Biomin is engineered for ‘smart activation’ in acidic environments, such as following consumption of certain food and drink. Low pH causes the bioactive glass to dissolve more rapidly, neutralising the acid, restoring pH balance and replacing lost minerals.
Boutique Whitening is backed up with the decades of research that underpin dentist supervised home whitening. There are studies that demonstrate that tooth whitening is a safe and effective treatment with very little in the way of side-effects and no associated damage to the teeth.
Tooth whitening is one of the most researched cosmetic procedures in the world and has a wealth of evidence to support the effectiveness and safety of the take home technique, if correct protocols are observed. There are many studies that exist which demonstrate the effects of peroxide on the various layers of the human tooth.

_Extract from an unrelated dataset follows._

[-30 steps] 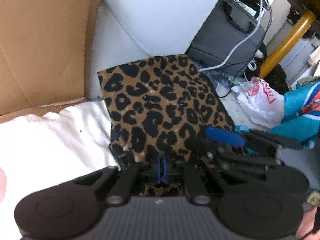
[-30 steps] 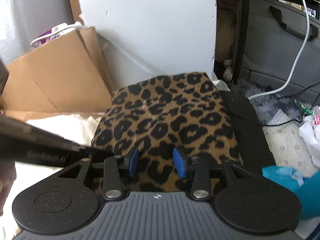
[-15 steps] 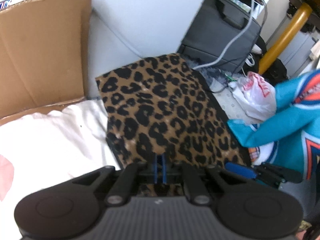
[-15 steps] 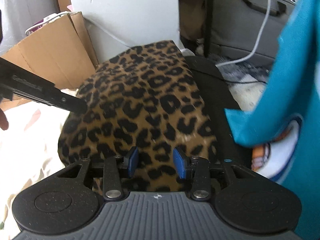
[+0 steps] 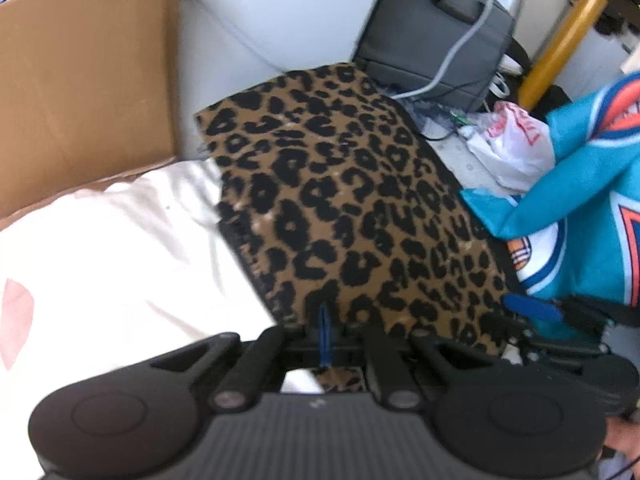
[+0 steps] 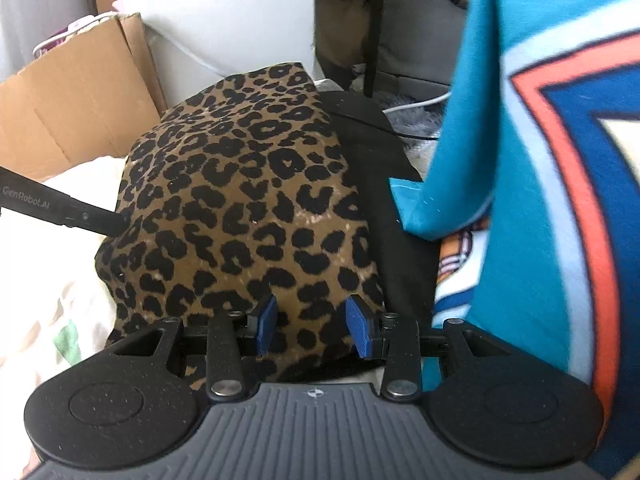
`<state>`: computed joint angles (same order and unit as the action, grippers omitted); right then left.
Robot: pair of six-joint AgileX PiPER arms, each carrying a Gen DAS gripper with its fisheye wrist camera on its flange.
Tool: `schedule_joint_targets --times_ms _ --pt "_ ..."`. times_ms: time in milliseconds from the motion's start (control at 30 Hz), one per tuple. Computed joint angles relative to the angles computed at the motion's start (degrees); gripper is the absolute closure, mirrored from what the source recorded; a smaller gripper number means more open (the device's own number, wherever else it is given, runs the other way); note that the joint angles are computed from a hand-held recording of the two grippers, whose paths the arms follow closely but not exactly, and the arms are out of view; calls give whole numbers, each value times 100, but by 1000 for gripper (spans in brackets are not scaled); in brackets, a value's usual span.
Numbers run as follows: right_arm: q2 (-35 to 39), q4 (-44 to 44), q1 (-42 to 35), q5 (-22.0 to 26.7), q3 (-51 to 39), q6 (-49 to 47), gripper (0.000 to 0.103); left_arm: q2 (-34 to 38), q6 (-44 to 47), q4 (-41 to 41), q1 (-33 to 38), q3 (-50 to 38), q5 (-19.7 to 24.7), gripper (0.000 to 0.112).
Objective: Fold clothes
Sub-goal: 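Press the bundle flat and open both tools to release it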
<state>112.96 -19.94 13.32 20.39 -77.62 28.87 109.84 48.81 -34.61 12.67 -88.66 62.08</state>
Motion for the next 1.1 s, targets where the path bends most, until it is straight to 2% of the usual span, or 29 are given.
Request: schedule_joint_targets --times_ms 200,333,433,667,767,933,1000,1033,1067,1100 --pt "-328 -236 49 -148 416 387 58 -227 85 -229 177 101 218 106" --pt "-330 -228 64 -228 475 466 58 -303 342 -622 223 266 476 100" --pt "-249 -285 90 -244 383 432 58 -321 418 -538 78 450 238 100" --pt "-35 145 -16 109 107 -67 58 -255 487 -320 -68 592 -105 100" --pt "-94 457 -64 180 100 -380 58 -337 294 44 -125 608 -276 100" --pt "-161 1229 -108 420 -89 -964 58 -245 -93 321 -14 220 138 99" --pt "-170 1470 -114 610 -209 -1090 55 -242 -228 417 26 51 344 93" --pt "-203 1463 -92 677 -247 -1091 52 -245 -300 469 39 -32 443 83" --pt "-238 1456 -68 742 -283 -1087 44 -260 -359 513 56 -99 535 68" --pt "-312 1452 -52 775 -267 -1014 34 -290 -380 534 96 -149 625 62"
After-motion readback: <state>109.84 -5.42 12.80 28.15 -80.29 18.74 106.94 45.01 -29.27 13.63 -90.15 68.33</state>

Dentine is affected more by the whitening process than enamel tissue. Spyrides GM, et al, study from 2000 showed that dentine bond strength decreased by as much as 76% post whitening. Further research from Na-Young Jeong, et al, in 2006 showed that 2 weeks was sufficient to allow the dentine to recover and bond strengths returned to near the same as pre-whitening levels.
Always schedule any restorative work at least 2 weeks after the patient has finished whitening. If there is any immediate bonding required, soaking the dentine in a 70% ethanol solution for 2 minutes can restore bond strengths to near pre-whitening levels.

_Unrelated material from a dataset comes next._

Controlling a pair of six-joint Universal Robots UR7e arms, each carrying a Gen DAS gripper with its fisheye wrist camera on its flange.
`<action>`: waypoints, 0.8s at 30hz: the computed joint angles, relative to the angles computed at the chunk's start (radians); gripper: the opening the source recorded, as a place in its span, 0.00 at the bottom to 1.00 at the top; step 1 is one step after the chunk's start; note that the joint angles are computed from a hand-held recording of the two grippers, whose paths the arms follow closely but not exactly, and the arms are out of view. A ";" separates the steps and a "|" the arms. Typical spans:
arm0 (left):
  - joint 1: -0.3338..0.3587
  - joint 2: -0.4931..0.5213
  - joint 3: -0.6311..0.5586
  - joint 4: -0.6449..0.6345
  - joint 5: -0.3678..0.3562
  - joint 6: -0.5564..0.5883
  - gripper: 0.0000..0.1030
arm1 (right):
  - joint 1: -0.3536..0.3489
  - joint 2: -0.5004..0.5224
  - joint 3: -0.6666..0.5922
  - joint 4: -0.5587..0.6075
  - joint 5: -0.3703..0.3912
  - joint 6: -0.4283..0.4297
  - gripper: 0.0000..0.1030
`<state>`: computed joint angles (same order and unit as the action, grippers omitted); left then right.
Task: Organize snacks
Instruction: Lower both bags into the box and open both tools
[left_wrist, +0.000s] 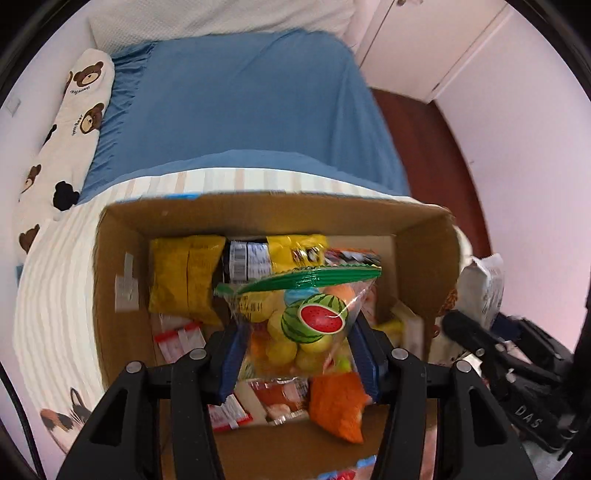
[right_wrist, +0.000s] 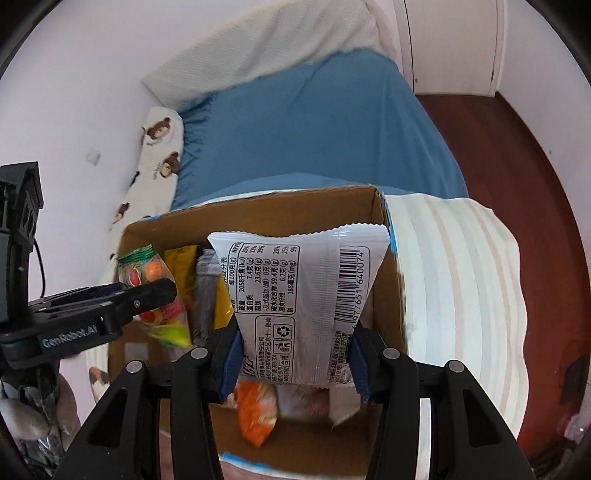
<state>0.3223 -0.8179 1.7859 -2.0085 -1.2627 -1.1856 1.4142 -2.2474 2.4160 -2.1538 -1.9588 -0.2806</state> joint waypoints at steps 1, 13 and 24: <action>0.011 0.017 -0.015 0.013 0.016 0.003 0.53 | 0.000 0.049 -0.007 -0.043 -0.022 0.002 0.68; 0.010 0.008 0.030 -0.044 0.067 0.000 0.99 | -0.049 0.078 0.002 -0.090 -0.063 -0.063 0.93; -0.089 -0.050 0.095 0.017 0.094 -0.103 0.99 | 0.026 -0.003 0.093 -0.124 -0.142 -0.064 0.93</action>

Owing to the sensitivity associated with tooth whitening, it is often wrongly assumed that whitening causes pulpal damage. JO Fugaro, et al, did a study in 2004 on the reaction of pulpal tissue to two weeks use of 10% carbamide peroxide. The findings from this study demonstrated that 10% carbamide peroxide can cause mild, localized pulp reactions. However, these did not affect the overall health of the pulp tissue and were reversible within two weeks post-treatment. Therefore, two weeks of treatment with 10% carbamide peroxide is considered safe for the pulp.
Another study by Cohen showed that hydrogen peroxide up to 35% concentration was harmless to the pulp. It is a safe assumption that no long term harm will come to the pulp from the concentrations of whitening solution that are used in home whitening.
Enamel is not significantly affected by the use of peroxide based products. A study by Leonard, et al, in 2001 assessed the effect of 10% carbamide peroxide on the surface morphology of enamel after 2 weeks, and again after 6 months, using electron microscopy at 2000 times magnification. There was no significant effect on the surface of enamel immediately after whitening and it did not worsen over time.
Without good whitening trays, it is very difficult to achieve good results from home supervised tooth whitening. The trays often have more of an impact on the results than the type of gels used.
Our trays are manufactured to a very specific protocol. Our manufacturing process follows the results of a literature review we undertook to ascertain the best design components of a whitening tray.